Однако здесь нам ничуть бы не помогло, если бы одно объективное определение переходило в другое. Если допустить, что представление красного переходит в представление голубого, или высокий звук – в низкий, то это голубое и этот низкий звук настолько же чужды представлению Я (которое должно возникнуть), как представления красного и высокого звука. Следовательно, таким изменением ничего бы не достигалось.

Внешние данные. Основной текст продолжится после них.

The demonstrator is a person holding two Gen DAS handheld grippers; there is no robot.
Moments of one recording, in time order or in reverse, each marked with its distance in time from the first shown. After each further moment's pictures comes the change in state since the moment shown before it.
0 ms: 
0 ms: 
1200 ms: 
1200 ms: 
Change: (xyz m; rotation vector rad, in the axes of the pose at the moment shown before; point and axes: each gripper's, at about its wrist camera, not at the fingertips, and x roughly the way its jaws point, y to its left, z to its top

Или если бы мы захотели сказать, что объективные представления должны совершенно оставить свой вид, чтобы вместо не Я представить скорее Я, то это, даже независимо от вопроса о возможности, было бы совсем несообразным с проблемою. Ведь мы видели, что чистое Я есть противоречие, и поэтому упомянутое требование означает не что другое, как то, что представления из вида представимого (Vorstellbaren) должны перейти в вид непредставимого и нелепого.

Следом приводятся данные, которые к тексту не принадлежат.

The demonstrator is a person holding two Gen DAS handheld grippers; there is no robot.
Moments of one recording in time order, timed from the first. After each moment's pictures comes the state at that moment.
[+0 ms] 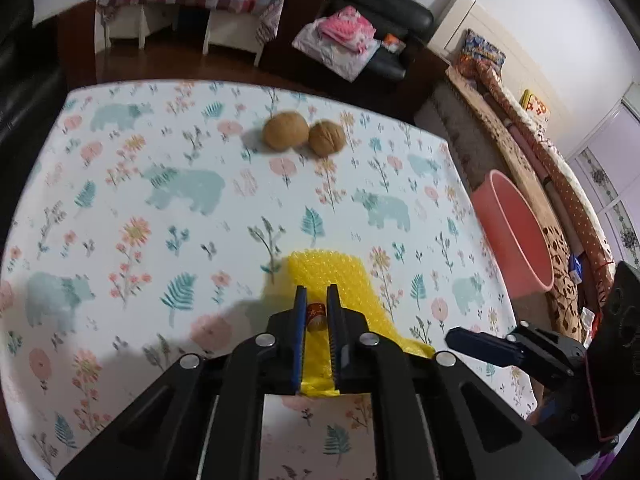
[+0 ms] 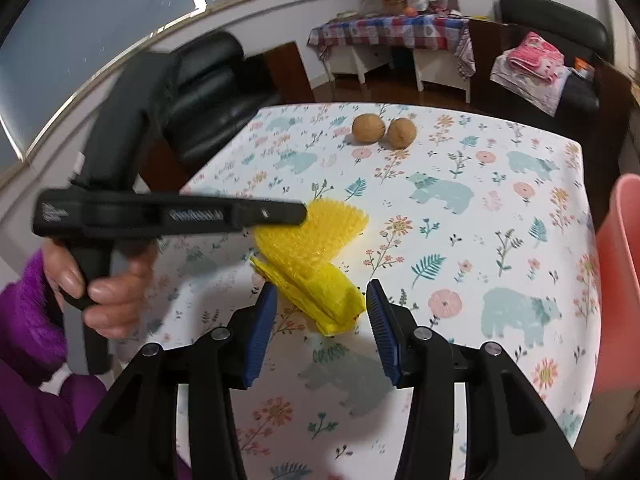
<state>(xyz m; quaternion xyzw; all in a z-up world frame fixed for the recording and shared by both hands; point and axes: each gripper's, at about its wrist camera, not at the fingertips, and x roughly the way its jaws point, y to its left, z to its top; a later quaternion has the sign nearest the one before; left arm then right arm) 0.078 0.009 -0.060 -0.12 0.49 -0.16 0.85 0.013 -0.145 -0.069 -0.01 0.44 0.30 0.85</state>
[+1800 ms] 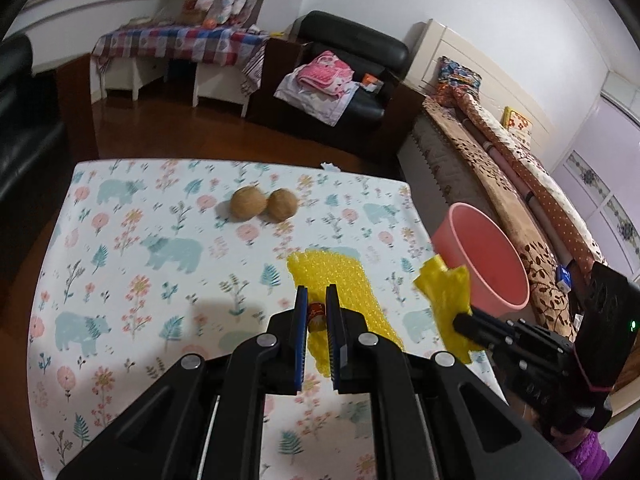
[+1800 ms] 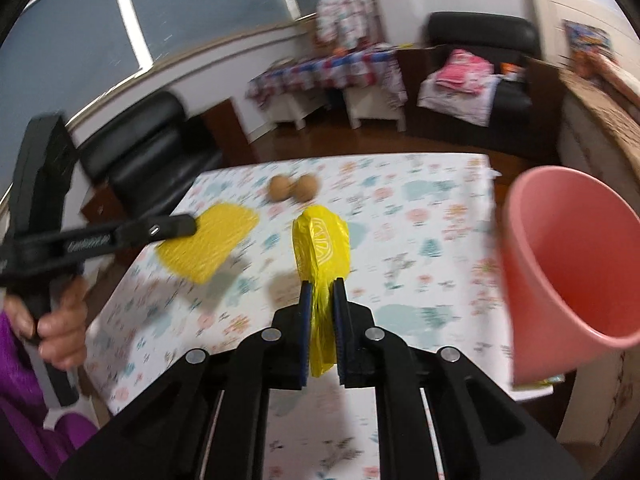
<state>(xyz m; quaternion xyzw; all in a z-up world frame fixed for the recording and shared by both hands) 0.053 -0.019 -0.002 -0.10 0.42 -0.17 0.89 0.006 -0.230 -0.037 0.08 0.36 0.17 0.91</state>
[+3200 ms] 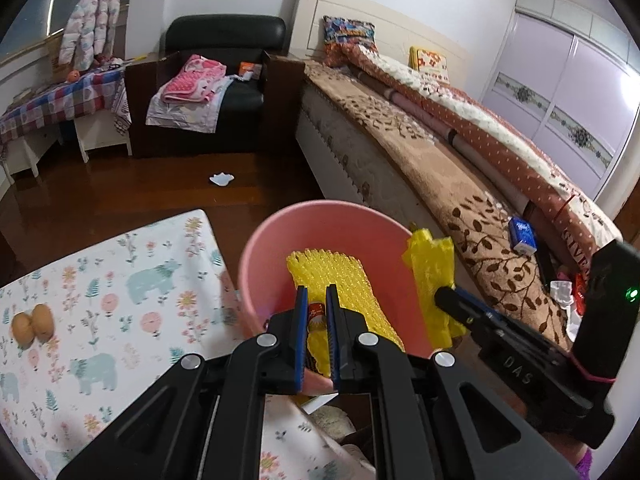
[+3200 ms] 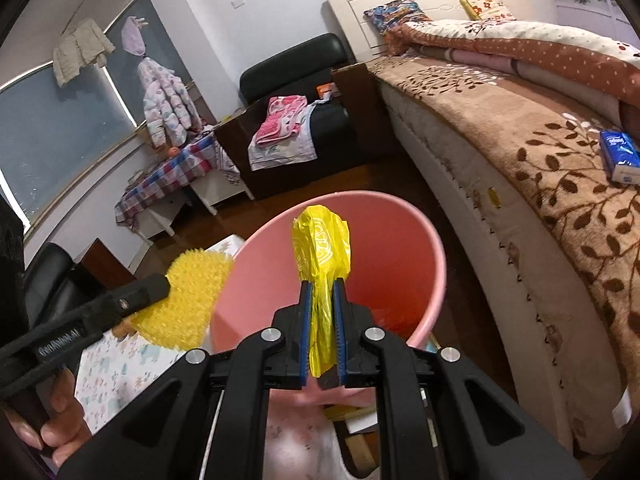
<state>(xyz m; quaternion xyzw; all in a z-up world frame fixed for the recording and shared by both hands) 0.110 -0.293 0.008 0.02 0.40 -0.31 0.86 0.003 -0.451 -0.050 0.23 0.29 -0.08 0.92</state>
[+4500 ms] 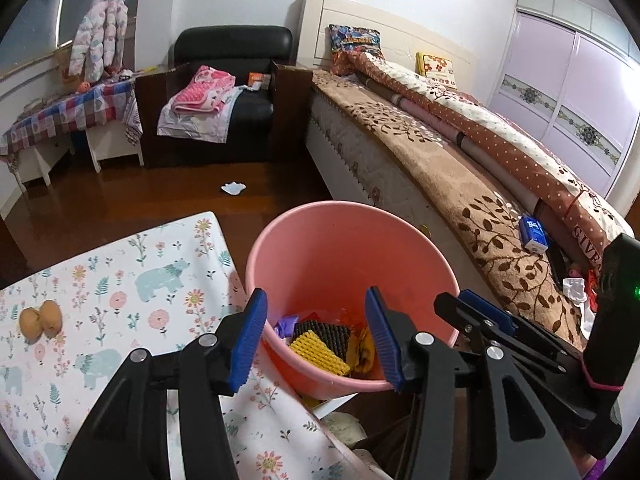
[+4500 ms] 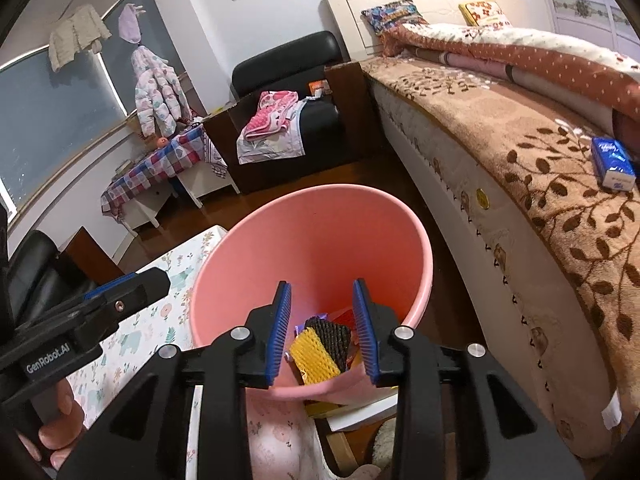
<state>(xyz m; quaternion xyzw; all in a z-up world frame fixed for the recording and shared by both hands) 0.092 -0.286 0.006 0.03 0.37 -0.29 0.88 -0.006 -0.433 -0.051 0.20 0.30 -0.09 0.93</state>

Так как Я необходимо относится к многообразию таких объектов, которые суть не Я, то эти объективные представления должны оставаться в своем собственном виде, потому что иначе для Я снова пропал бы пункт отношения.

Если же мы оставим им их качество, то их изменение может относиться только к количеству представливания.

Однако и здесь надо остерегаться недоразумения; именно, будто может быть излишек в числе и степени представливания; ведь не может быть никакого излишка в том, что мы приняли как прямое условие Я. Следовательно, и количество представливания в известном смысле должно оставаться тем же самым.

Но в другом смысле оно все-таки должно уменьшаться; потому что если субъект должен придти к самому себе, то он, очевидно, не может оставаться таким образом заключенным в объективном, как мы это представляли себе до сих пор.

Здесь мы приходим к тому, чтобы породить новое понятие, которое было бы удовлетворительно во всех отношениях.

Если мы говорим, что объективное, как оно есть, негодно для того, чтобы входить в самосознание, потому что иначе мы представляли бы самих себя чем-то чуждым и другим: то здесь мы направляем свое внимание на то объективное, на те образы, которые предносятся представляющему, а не на то представливание, которое мы приписываем самому субъекту как деятельность. Следовательно, с первым пунктом совпадает наше требование, что изменение должно происходить в количестве представляемого, и если при этом мы можем установить неизменяемость представливания, субъективно взятого, то объясняются различные отношения, причем мы не наталкиваемся ни на какое истинное противоречие.

Следовательно, деятельность субъекта в представливании должна пребывать неуменынаемой, но его эффект, представляемый образ, должен ослабевать или совсем уничтожаться; и в этом должно проявлять свое бытие (bestehen) то, что является результатом действия нескольких взаимно противоположных представлений.

Но деятельность, продолжающаяся в то время, как ее эффект, который она приносила бы в силу своих свойств (Eigenthümlichkeit), удерживается чем-нибудь чуждым, может быть названа только именем стремления.

Поэтому, если противоположные представления объединены в одном и том же субъекте, который должен достичь самосознания, то представления превращаются (aus Vorstellungen wird) в стремление к представлению.

§37

Только что полученные мысли мы можем сейчас сравнить с опытом. Опыт учит, что наши представления затемняются, исчезают, возвращаются снова. О том состоянии, в котором они могли бы находиться, исчезая из сознания, не может ничего сказать никакой опыт, потому что мы имеем опыт лишь постольку, поскольку действительно представляем, и желание наблюдать исчезание собственных представлений было бы равносильным желанию воспринимать свое собственное засыпание. Однако куда не достигает опыт, очень часто можно проникнуть путем умозрения: и мы сейчас только что видели, что наши представления, исчезнув из сознания, превращаются в стремление к представливанию и что, как такое стремление, они продолжаются не уменьшаясь, отчего их представляемое должно снова возвратиться, коль скоро будут побеждены препятствия, которыми они стеснялись.